*TASK PROMPT:*
Extract the first line through the line containing "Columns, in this" from the listing below, exactly as written.

*SUPPLIED INFORMATION:*
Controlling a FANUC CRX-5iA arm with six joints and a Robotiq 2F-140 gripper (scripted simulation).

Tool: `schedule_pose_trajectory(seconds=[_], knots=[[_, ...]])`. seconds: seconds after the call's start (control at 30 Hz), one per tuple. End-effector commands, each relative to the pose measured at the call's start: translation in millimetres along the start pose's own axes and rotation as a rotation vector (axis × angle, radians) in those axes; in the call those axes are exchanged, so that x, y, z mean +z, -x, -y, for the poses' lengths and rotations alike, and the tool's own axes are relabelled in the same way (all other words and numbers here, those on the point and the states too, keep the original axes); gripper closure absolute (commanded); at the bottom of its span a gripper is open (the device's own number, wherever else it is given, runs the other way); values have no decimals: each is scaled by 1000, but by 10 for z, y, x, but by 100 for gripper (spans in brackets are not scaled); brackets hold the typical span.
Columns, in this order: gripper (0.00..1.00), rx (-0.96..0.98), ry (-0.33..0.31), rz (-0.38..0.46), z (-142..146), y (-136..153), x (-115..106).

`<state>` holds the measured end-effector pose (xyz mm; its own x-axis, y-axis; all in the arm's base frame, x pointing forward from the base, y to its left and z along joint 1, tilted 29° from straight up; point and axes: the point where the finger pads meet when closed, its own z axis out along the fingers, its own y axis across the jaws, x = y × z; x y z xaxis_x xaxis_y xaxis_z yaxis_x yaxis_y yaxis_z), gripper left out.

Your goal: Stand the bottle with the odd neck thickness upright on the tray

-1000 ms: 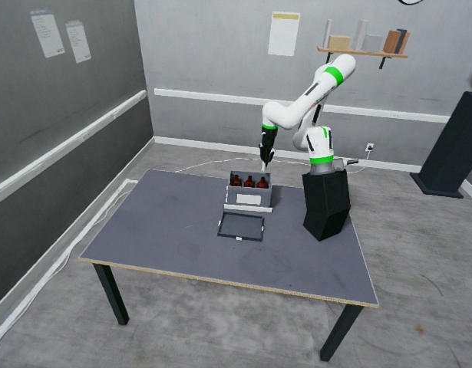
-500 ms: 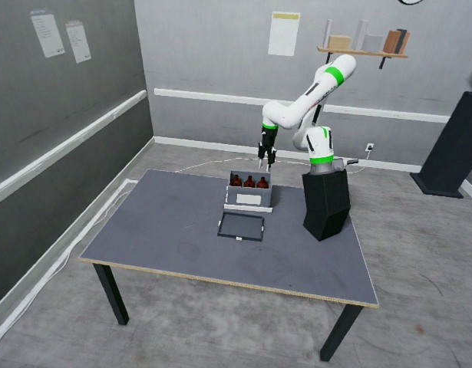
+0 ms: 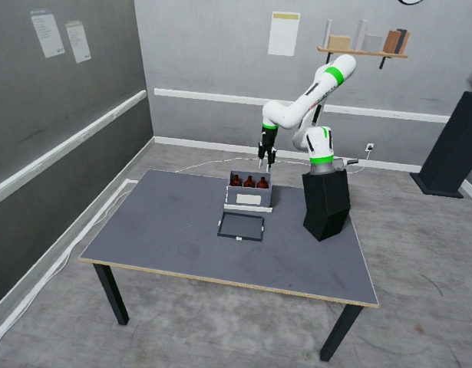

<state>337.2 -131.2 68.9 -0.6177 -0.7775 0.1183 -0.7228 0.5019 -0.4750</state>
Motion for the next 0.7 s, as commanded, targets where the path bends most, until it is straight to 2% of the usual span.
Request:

*RESPONSE FOR THIS EXERCISE:*
Controlling a FANUC CRX-5iA arm with six joints and a Robotiq 2F-140 gripper (scripted simulation).

Tool: `schedule_pose_trajectory(seconds=[_], knots=[[_, ...]])`. seconds: seconds after the call's start (control at 30 Hz), one per tuple. End-effector commands, each relative to the pose measured at the call's start: translation in millimetres along the start pose's own axes and rotation as a rotation vector (axis × angle, radians) in those axes; in the call those axes are exchanged, so that x, y, z mean +z, -x, -y, for the poses' lengths and rotations alike, and the tool's own axes are relabelled in the same way (all other words and numbers here, those on the point and the states too, keep the original axes); gripper closure absolute (commanded); at the bottom of its span a gripper is open (the device's own number, wherever else it is given, runs the other way); values have no decimals: each is scaled by 1000, but by 10 for z, y, x, but by 100 for gripper (spans in brackets are not scaled); brackets hold the typical span.
Columns, in this order: gripper (0.00..1.00), rx (-0.96..0.98), ry (-0.33..0.31), rz (-0.38..0.46), z (-142..146), y (-136..153), x (-115..106).

There is nothing else to this exercise.